Lists: Frequency list browser

The Lists application allows the user to browse the frequency lists of various units (lemma, word and lc) in representative corpora of written Czech language (SYN2000, SYN2005, SYN2010, SYN2015) and in the corpus of spontaneous spoken Czech language Oral v1. For each written Czech corpus, the users can access not only the overall results, but also frequency information for the three sub-corpora (fiction, non-fiction, and journalistic texts). Frequency lists only contain units which are made up of alphabetic symbols and hyphens, and which have a frequency higher than zero in each of the written corpora (SYN2000, SYN2005, SYN2010, and SYN2015), or, in case of Oral, a non-zero frequency in this corpus.

When browsing the list by corpora (first tab), each unit has 4 types of frequency information:

  • absolute frequency,
  • relative frequency (IPM),
  • average reduced frequency (ARF),
  • average reduced frequency normalized per million words (ARFn).

The lemma table contains an additional column with word class information (POS). The data in the table may be ordered and filtered by any of the columns; filtering based on numerical data may also be achieved by writing a specific interval in the form of M … N (e.g. 10 … 99) into a field in the column’s header.

The second tab in the browser provides a simple comparison of relative frequencies (IPM) and average reduced frequencies normalized per million words (ARFn) within individual registers (other frequency-related data are dependent on the size of the sub-corpus, rendering the results of such a comparison worthless). The information in this tab is derived from the SYN2015 and Oral v1 corpora.

For the purposes of comparison and the use of the newest versions of lemmatization and POS tagging, the data for the SYN2000, SYN2005, SYN2010, and SYN2015 corpora have been taken from the corresponding sub-corpora of the SYN v7 corpus.

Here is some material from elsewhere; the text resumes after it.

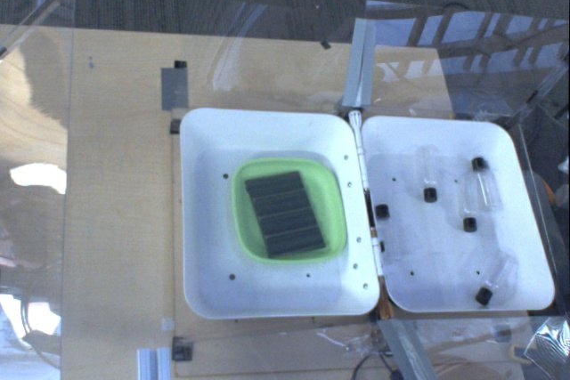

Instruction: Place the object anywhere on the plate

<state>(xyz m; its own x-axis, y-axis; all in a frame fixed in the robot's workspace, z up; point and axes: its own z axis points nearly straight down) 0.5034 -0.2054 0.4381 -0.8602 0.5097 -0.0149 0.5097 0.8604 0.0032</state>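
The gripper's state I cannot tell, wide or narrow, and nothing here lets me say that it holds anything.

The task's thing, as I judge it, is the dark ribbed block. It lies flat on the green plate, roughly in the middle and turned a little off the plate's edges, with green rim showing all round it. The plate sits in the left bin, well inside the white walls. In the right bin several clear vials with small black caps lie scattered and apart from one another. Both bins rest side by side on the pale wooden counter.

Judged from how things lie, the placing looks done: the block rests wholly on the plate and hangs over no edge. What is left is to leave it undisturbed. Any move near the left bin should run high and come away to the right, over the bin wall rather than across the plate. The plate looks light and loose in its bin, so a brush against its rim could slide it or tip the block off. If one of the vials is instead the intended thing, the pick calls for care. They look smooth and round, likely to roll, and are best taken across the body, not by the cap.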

The application is available at http://www.korpus.cz/lists

In addition to the Lists application, CNC offers also other options for working with the frequency lists:

  • registered CNC users can create customized frequency lists using the Word list option of the KonText application,
  • it is possible to download comparative frequency lists (Czech only) directly from the web,
  • other frequency data can be obtained upon request sent by e-mail to cnk (at) korpus.cz

How to cite Lists

Křen, M. - Cvrček, V.: Lists: Frequency list browser. FF UK. Praha 2019. Available at: <http://www.korpus.cz/lists>.